What you should do ▸ Transcribe the stretch of entries below from the line with "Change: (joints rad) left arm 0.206" through the line with "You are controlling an", exactly and with both ends included; leave out all other lines.

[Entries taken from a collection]
----
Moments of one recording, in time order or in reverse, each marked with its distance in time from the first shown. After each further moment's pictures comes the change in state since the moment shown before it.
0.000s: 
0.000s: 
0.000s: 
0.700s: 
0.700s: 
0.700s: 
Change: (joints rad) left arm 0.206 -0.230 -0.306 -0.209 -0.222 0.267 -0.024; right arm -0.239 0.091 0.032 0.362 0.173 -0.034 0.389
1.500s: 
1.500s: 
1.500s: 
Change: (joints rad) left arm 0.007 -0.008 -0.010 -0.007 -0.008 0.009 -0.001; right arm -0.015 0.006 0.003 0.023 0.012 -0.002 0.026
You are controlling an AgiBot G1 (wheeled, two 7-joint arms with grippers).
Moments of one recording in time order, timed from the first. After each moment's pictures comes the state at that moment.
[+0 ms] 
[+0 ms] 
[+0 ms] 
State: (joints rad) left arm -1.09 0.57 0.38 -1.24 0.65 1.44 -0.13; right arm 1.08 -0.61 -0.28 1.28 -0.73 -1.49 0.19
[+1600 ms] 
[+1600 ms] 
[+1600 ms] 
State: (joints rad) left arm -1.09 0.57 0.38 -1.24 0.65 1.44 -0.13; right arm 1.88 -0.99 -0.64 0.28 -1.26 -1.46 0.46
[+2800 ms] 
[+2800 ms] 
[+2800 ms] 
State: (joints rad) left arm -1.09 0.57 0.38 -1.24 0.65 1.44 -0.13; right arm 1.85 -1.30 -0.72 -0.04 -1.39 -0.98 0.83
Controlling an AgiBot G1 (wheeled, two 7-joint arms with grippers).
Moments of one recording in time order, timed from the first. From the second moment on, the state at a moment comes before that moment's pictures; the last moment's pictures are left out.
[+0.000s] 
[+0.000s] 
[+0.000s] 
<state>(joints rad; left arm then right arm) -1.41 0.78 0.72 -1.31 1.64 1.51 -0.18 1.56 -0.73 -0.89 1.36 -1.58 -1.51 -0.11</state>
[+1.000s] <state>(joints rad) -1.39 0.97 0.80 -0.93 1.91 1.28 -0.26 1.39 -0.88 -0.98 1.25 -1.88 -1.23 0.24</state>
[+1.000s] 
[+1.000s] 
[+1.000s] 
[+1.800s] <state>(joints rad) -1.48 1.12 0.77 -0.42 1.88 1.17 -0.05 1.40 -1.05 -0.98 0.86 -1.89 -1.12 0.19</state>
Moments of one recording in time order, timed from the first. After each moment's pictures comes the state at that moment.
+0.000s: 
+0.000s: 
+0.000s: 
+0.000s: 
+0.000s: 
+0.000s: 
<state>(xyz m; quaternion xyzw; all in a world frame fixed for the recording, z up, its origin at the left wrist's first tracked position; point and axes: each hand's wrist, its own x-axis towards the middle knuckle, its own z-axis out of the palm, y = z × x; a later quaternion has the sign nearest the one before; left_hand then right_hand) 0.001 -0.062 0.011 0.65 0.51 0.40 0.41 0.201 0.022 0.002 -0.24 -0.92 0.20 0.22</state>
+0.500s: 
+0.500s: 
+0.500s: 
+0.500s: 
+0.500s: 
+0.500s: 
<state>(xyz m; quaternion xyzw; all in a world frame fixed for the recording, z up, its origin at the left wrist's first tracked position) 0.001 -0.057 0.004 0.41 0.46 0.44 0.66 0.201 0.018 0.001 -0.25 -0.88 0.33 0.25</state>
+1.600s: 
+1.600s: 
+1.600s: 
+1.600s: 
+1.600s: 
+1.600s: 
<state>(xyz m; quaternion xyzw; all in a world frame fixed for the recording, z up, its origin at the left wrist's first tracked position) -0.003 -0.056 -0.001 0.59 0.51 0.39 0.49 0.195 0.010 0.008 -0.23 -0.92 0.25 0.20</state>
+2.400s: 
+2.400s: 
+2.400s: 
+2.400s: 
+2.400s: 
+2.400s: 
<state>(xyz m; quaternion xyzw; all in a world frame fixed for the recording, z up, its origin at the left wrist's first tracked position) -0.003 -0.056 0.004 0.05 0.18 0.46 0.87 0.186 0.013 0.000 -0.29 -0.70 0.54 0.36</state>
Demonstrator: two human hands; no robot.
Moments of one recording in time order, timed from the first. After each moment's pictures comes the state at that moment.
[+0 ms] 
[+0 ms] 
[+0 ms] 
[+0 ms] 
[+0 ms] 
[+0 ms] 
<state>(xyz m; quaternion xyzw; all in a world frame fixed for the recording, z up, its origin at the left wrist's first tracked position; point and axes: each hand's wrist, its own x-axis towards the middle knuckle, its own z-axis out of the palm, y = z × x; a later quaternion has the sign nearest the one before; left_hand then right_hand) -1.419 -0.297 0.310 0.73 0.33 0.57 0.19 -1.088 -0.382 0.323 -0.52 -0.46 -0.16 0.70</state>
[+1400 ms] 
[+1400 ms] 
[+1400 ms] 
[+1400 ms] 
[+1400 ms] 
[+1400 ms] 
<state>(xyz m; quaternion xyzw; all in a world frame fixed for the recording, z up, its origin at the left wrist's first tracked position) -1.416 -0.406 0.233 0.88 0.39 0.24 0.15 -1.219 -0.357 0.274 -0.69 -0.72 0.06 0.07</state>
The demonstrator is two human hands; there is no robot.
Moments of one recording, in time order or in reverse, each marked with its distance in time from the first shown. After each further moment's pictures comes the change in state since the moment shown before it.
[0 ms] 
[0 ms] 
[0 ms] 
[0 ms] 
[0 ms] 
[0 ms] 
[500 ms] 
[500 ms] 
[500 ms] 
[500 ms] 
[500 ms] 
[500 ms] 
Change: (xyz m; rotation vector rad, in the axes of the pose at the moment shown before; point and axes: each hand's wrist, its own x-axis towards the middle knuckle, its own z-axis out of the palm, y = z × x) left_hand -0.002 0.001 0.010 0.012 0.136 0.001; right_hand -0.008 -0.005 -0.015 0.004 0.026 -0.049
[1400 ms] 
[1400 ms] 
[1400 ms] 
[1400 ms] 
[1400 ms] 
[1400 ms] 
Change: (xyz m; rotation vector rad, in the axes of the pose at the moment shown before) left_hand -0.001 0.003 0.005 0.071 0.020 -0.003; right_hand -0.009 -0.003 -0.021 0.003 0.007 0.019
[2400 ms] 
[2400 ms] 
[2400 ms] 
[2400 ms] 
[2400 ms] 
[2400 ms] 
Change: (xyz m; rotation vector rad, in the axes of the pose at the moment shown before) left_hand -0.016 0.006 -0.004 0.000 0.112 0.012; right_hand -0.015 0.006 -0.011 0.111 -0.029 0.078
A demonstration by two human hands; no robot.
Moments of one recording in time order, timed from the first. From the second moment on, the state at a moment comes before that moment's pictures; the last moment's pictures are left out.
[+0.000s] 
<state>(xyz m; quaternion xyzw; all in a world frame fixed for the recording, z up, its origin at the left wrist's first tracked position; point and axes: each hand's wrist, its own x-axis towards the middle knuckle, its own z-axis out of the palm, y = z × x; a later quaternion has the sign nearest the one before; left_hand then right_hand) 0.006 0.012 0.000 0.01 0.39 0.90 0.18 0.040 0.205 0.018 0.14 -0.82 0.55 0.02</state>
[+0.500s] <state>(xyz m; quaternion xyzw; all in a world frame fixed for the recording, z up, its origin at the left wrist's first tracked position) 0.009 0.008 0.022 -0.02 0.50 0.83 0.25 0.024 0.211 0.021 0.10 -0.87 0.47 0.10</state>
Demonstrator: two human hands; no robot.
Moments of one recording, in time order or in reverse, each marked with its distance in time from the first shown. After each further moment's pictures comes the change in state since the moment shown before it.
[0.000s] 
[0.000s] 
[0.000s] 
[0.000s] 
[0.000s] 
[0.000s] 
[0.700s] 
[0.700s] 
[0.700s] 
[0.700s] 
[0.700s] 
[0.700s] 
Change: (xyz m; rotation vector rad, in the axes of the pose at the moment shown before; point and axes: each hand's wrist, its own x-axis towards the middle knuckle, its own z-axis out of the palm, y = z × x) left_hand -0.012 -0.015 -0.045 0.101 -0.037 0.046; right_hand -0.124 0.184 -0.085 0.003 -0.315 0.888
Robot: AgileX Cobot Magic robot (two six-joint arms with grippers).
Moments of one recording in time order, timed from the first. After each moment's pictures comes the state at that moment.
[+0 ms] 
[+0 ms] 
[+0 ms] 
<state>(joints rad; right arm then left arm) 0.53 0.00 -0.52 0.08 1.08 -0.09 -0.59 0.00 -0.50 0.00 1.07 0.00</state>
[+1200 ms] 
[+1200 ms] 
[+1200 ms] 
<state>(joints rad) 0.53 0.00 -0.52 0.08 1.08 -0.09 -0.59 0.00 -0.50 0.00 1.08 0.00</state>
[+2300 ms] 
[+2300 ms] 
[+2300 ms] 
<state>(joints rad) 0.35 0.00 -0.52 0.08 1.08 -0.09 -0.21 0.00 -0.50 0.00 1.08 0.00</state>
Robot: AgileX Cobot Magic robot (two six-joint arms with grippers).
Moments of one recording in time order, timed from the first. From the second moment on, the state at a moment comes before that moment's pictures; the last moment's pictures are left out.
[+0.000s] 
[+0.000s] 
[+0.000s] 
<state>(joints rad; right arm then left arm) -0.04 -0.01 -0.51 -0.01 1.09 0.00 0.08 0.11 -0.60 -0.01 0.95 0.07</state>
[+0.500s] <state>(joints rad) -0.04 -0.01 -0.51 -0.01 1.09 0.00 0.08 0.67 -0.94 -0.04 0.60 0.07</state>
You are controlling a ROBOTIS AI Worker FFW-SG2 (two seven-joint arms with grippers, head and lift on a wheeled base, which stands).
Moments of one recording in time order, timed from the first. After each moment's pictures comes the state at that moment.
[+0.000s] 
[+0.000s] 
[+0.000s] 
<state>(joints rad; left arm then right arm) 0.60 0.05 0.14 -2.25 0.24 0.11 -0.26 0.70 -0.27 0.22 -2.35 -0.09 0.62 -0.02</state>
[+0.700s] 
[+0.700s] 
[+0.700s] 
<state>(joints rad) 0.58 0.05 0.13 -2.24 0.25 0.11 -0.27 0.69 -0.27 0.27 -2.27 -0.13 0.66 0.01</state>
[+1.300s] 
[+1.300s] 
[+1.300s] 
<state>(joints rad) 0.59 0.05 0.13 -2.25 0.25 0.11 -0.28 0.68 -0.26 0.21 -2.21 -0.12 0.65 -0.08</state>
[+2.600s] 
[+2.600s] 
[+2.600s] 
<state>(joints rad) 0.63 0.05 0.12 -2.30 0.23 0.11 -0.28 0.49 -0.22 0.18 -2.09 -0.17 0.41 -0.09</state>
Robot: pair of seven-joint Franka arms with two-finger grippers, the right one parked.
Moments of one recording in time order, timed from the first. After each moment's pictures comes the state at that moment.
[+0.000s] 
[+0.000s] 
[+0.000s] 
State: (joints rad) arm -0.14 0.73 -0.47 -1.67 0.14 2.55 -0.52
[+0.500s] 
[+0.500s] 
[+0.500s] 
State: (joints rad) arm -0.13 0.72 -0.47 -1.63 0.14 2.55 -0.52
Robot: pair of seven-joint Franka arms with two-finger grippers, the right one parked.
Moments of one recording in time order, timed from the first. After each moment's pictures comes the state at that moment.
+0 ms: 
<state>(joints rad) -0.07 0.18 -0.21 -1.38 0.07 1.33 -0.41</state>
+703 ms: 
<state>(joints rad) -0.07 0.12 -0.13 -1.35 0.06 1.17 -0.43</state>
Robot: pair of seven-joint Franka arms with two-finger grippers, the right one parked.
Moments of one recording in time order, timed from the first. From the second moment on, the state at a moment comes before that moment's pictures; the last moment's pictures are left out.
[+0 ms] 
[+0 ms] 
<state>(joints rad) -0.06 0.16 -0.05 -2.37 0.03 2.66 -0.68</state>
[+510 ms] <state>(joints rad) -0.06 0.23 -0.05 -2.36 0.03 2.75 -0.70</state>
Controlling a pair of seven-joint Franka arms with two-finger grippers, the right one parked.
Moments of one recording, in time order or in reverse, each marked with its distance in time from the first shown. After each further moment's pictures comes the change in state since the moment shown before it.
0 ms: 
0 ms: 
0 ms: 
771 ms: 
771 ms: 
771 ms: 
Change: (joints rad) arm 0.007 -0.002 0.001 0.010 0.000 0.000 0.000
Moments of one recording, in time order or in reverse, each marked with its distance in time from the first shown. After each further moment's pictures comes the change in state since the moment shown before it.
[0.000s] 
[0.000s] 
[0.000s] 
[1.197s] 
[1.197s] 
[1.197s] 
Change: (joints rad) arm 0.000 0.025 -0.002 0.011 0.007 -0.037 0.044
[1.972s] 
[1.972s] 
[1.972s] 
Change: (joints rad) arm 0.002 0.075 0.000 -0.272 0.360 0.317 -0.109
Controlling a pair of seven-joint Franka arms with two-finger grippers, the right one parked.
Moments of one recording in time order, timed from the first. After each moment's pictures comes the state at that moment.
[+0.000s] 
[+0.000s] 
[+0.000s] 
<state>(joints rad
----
Exercise answer ▸
Change: (joints rad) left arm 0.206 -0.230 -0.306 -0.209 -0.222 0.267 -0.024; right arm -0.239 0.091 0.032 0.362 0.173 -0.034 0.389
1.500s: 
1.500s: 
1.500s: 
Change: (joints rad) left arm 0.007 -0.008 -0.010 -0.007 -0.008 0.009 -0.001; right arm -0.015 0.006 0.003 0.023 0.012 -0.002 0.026
You are controlling an AgiBot G1 (wheeled, two 7-joint arms with grippers).

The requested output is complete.